Note these numbers assume you are using a modern CPU with AVX etc instruction sets. Not having those can increase the runtime by ~4x or so.

Also I want to ask - in your original post are you processing exomes? If so, are you providing a capture regions bed to make_examples? Normally an exome produces < 100k examples (contrast that with 5.8M in a whole genome) so the runtime should be 60x less on an exome. That means instead of 9 days on a single core you are looking at 3.5 hours.
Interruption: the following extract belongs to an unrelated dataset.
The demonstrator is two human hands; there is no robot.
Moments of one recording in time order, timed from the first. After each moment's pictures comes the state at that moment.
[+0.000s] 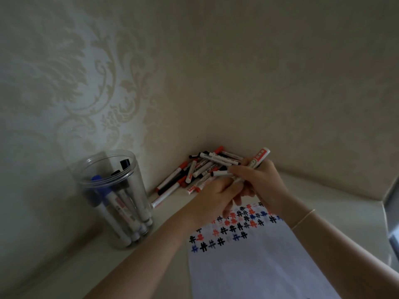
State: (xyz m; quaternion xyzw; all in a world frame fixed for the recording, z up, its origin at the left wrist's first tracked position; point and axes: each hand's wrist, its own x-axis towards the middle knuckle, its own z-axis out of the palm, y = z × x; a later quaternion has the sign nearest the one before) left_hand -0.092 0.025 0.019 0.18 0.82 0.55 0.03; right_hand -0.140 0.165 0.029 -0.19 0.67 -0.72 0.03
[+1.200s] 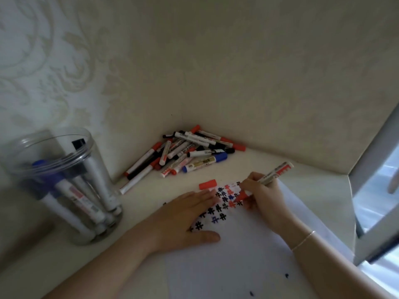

mclaugsf commented 6 years ago

When executing using CPUs, TensorFlow by default uses all of the available cores on the machine. So in our case study, which runs on a 64 core machine, we are using all 64 cores to evaluate these tensors.

Thank you! I didn't understand there was a component of this that was automatically determining the number of cores I was using and making use of them. Yes, I was using 8 cores.

Also I want to ask - in your original post are you processing exomes? If so, are you providing a capture regions bed to make_examples?

Yes, I am currently evaluating DeepVariant on Exomes and WGS samples. I did indeed provide a regions bed to make_examples. My original issue I was asking about was a shard that seemed to be running forever (I broke up each shard for make_examples onto its own single core w/2Gb memory). But, this was probably an issue with the instance I was using for that particular shard and the way our system was mishandling the restart. I can get the exomes to run through DeepVariant reliably now.